# [Aim of the task]
Nothing but the text of the listing, repeated exactly, belongs in the answer; leave the images out.

# [Information shown]

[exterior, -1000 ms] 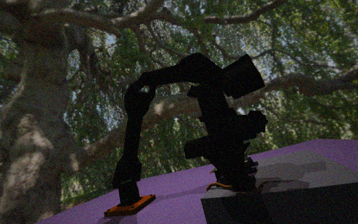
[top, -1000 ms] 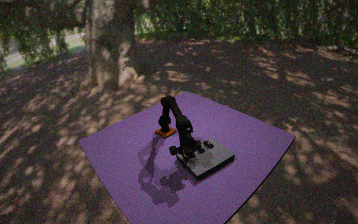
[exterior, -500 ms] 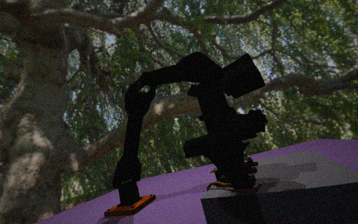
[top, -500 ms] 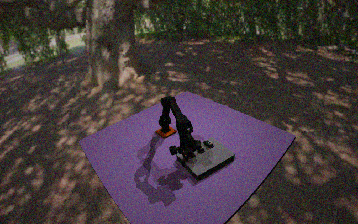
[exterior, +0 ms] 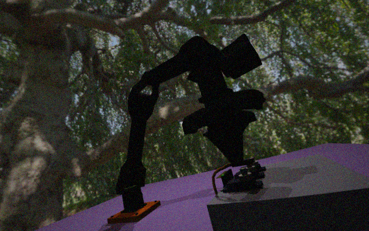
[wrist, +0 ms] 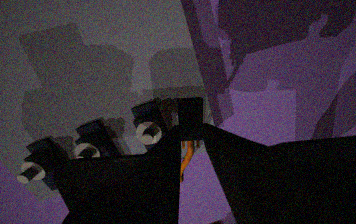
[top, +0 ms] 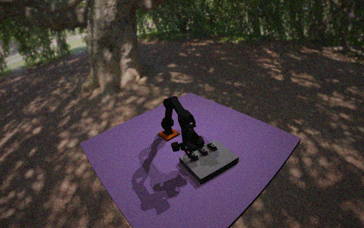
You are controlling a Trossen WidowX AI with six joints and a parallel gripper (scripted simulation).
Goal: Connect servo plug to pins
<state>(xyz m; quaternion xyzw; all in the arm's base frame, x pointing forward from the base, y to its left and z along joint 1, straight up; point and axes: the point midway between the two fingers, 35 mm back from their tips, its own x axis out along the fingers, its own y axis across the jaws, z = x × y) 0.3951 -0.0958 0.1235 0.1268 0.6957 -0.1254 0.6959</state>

# [Solution]
[exterior, -1000 ms] 
[top, -1000 ms] 
[exterior, -500 ms] 
[top, -500 ms] 
[exterior, +0 ms] 
[wrist, +0 ms] 
[top, +0 ms] 
You are controlling a Trossen WidowX AI with six joints and a parallel gripper (scripted simulation).
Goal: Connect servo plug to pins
<state>(xyz m; quaternion xyzw; all in the arm's base frame, x pointing forward from the base, y to its left and z along joint 1, straight up; point and axes: the point midway between the two fingers, 35 mm back from their tips, its own x axis out along the fingers, its own y axis across the jaws, z = x × y) 0.3951 -0.0958 0.1235 0.1268 0.6957 -0.1254 0.6959</state>

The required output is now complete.